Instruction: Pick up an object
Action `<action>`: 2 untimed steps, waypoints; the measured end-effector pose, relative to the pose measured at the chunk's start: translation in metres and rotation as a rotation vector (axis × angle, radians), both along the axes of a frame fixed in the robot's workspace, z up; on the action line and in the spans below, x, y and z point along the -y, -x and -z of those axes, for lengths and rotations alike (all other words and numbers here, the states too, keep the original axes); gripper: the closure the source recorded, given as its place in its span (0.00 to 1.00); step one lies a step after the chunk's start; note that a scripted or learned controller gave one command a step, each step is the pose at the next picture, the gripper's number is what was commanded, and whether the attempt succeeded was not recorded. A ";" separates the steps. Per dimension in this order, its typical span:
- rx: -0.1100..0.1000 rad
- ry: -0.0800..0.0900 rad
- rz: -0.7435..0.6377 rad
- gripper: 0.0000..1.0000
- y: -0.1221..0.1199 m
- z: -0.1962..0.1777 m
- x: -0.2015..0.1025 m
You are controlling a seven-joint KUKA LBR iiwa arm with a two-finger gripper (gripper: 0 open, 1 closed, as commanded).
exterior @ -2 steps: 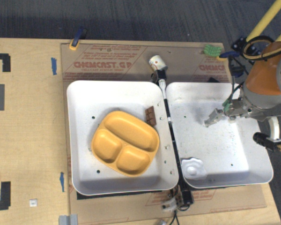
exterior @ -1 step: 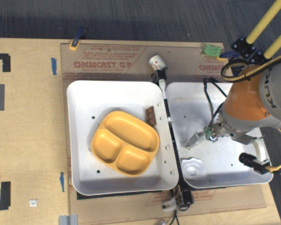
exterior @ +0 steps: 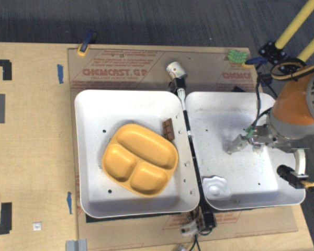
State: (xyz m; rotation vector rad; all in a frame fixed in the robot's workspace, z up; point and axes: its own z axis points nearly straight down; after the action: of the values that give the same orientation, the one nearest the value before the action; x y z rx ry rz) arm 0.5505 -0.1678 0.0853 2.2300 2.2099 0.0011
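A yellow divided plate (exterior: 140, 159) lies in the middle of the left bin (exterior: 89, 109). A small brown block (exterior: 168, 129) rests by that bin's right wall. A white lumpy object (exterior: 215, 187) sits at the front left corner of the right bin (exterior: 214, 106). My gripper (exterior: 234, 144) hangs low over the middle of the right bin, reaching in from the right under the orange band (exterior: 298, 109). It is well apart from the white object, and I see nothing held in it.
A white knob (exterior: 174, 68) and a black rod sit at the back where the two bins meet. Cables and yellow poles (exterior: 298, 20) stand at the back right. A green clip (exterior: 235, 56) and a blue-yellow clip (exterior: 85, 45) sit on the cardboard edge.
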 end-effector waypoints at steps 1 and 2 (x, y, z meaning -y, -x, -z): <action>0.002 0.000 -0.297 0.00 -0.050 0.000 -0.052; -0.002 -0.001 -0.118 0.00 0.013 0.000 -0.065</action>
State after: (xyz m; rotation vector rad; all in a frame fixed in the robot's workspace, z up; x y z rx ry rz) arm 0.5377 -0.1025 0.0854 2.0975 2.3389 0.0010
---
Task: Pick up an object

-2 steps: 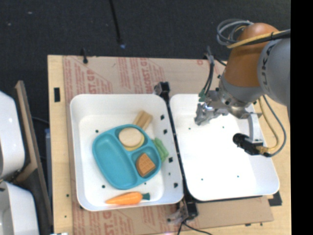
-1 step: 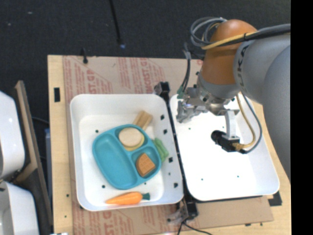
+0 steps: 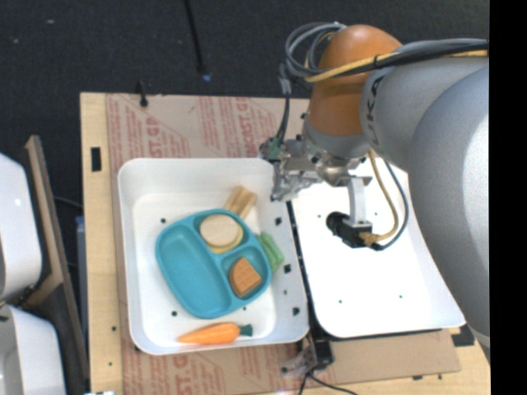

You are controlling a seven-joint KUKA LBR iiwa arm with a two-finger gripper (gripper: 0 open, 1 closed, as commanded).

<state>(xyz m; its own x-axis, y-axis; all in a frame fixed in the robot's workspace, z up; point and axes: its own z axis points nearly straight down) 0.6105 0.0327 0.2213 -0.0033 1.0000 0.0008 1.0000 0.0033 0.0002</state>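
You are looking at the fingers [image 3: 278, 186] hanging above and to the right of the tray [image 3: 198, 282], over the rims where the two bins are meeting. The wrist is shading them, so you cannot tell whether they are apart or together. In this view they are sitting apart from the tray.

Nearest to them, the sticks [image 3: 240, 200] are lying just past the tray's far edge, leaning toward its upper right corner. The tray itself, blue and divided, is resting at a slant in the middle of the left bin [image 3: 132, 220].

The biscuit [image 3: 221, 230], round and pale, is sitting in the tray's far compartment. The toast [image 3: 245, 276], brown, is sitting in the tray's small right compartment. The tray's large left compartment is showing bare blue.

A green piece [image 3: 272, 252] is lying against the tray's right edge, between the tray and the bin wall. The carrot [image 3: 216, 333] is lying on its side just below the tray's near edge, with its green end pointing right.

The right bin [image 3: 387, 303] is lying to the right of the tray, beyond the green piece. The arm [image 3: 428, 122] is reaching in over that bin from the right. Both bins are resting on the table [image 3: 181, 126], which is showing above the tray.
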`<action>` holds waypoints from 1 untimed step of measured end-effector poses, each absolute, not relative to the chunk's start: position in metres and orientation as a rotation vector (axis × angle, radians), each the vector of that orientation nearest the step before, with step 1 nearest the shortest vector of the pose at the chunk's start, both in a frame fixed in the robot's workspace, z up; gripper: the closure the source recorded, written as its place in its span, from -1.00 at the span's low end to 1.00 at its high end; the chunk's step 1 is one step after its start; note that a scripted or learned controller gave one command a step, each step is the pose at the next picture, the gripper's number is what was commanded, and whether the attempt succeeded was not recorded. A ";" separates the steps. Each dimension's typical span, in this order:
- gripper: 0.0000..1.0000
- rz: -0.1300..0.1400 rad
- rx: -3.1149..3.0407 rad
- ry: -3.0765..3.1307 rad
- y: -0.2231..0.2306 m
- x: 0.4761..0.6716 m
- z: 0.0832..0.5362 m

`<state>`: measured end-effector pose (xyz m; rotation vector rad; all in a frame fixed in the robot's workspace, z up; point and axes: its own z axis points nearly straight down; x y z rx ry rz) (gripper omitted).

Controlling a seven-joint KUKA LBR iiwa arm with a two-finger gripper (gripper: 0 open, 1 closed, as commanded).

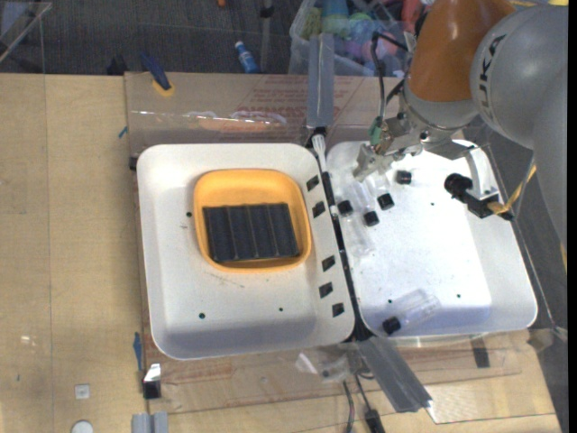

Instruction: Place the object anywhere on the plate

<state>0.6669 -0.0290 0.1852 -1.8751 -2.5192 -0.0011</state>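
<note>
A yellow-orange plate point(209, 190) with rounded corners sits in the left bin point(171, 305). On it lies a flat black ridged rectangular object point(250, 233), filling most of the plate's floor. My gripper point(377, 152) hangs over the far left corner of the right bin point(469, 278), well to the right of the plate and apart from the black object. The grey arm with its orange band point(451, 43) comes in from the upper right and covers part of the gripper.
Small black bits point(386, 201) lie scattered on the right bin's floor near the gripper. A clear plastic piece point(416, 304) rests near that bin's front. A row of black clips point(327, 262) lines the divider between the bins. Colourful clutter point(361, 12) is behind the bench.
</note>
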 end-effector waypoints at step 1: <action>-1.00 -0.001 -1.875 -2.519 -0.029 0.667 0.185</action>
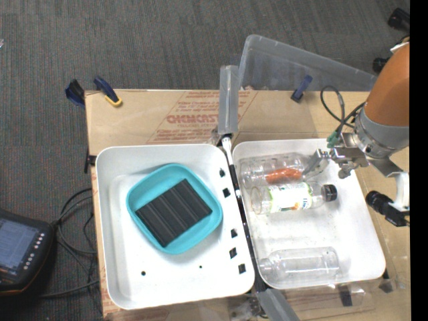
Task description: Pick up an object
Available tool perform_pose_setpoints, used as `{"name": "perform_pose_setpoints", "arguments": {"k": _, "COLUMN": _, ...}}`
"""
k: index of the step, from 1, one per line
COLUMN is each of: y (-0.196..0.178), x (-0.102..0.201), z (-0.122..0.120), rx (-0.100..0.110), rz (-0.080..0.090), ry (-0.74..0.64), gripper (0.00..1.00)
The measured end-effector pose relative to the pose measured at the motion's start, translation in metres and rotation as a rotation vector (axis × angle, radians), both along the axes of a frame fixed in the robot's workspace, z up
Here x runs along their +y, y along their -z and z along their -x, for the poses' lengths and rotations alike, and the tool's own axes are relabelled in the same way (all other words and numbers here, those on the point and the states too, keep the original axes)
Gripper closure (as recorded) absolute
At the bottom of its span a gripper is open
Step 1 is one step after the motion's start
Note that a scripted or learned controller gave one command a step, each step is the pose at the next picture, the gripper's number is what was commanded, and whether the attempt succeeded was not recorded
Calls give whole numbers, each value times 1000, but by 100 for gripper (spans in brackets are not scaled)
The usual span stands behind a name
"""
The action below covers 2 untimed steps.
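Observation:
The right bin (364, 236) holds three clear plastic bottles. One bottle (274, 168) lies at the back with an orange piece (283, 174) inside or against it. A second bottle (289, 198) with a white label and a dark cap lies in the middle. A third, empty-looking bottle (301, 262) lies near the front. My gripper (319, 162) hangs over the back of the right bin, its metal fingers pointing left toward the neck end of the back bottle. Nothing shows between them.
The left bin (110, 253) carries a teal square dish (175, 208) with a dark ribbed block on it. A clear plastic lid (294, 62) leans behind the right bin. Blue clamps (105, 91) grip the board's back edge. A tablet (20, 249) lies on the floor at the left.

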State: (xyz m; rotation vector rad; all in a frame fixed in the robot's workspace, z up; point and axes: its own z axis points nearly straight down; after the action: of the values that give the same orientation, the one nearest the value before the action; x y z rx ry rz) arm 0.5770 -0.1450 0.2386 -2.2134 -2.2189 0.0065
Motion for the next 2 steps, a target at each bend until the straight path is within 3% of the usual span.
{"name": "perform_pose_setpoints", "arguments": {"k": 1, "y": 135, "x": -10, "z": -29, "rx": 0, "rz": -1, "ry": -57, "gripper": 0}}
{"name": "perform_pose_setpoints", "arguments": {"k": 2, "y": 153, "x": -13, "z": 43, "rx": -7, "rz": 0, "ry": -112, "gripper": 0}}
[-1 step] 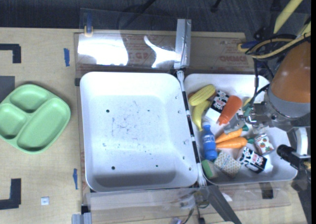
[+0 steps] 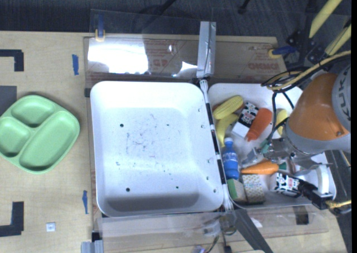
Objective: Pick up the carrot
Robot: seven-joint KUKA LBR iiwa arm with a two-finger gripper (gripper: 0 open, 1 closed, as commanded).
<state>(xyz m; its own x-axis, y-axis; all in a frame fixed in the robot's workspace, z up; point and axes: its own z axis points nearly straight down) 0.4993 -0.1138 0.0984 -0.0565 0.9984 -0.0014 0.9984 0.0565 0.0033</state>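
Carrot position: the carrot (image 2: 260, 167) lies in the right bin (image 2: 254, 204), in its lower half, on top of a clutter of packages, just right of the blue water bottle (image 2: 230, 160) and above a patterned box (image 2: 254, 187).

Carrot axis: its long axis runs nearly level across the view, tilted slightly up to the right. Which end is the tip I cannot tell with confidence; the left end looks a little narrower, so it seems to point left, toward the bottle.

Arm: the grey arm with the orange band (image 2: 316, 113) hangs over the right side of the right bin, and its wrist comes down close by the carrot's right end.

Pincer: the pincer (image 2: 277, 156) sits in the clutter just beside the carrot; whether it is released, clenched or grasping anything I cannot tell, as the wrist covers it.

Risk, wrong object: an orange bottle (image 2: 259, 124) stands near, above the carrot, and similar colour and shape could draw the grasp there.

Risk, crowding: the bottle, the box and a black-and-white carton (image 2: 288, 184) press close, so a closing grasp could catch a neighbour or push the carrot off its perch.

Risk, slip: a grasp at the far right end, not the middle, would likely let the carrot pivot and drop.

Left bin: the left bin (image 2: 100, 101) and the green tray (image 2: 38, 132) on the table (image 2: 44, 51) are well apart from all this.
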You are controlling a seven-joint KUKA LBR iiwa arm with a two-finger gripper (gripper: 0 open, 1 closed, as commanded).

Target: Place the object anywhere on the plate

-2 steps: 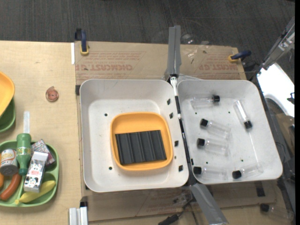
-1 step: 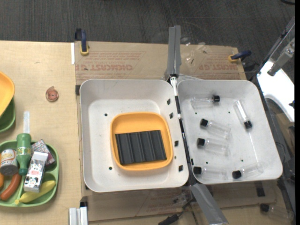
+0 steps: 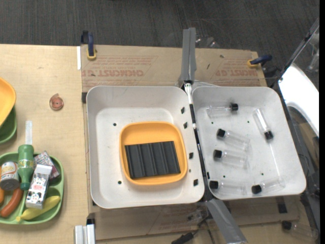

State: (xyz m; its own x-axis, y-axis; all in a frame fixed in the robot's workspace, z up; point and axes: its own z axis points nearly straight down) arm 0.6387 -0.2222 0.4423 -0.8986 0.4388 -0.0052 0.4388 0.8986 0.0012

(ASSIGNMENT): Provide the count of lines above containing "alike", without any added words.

(OUTPUT FOR THIS TASK): 2